Task description
Locate the lines of the listing below that hold "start", then copy each of them.

Data shown
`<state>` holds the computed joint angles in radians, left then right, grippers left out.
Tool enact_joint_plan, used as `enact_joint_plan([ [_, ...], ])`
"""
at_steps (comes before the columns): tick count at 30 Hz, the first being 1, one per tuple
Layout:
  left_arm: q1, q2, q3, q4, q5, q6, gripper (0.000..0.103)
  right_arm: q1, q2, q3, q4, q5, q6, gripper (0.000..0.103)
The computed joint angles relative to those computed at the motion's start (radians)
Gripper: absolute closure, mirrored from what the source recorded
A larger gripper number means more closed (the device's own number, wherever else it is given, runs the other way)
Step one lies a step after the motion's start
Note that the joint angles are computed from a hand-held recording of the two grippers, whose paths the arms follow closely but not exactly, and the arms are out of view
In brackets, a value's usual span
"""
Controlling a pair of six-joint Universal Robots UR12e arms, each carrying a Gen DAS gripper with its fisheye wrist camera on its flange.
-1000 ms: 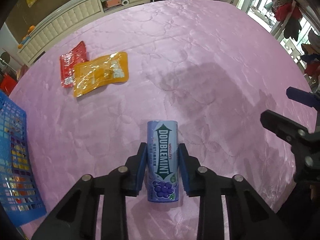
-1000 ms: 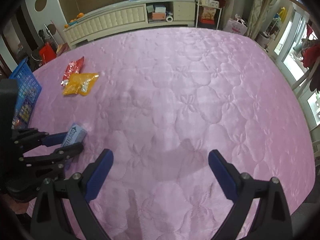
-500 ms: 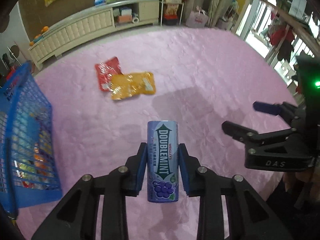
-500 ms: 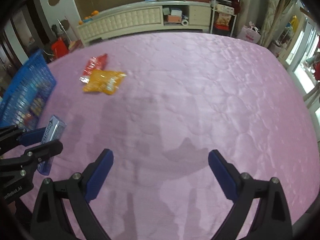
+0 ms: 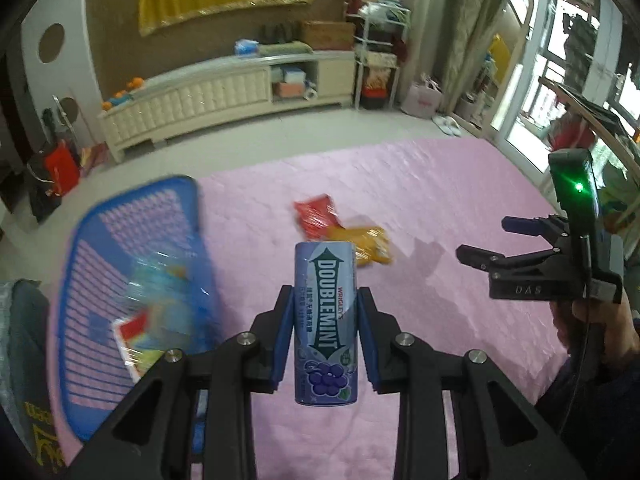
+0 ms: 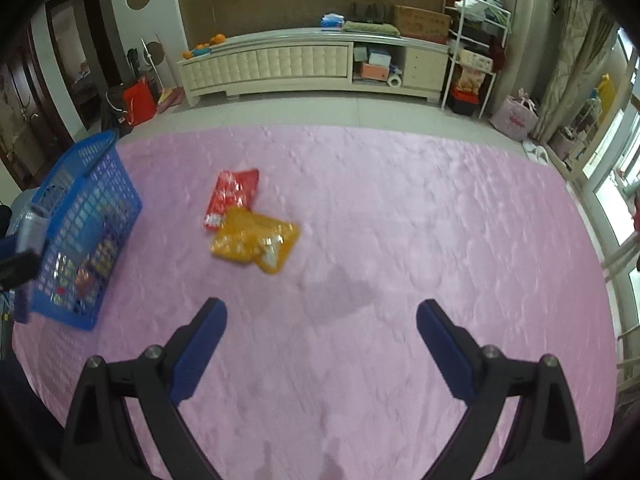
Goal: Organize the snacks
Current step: 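Carry the gum tube into the blue basket and open the left gripper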
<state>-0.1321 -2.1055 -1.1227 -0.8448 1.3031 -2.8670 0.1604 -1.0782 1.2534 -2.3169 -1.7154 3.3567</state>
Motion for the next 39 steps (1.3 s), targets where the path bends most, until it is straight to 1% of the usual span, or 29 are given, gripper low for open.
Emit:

Finished task
The computed joint angles relative to those computed at the motion's start (radians)
Step one lies a step after the motion's start

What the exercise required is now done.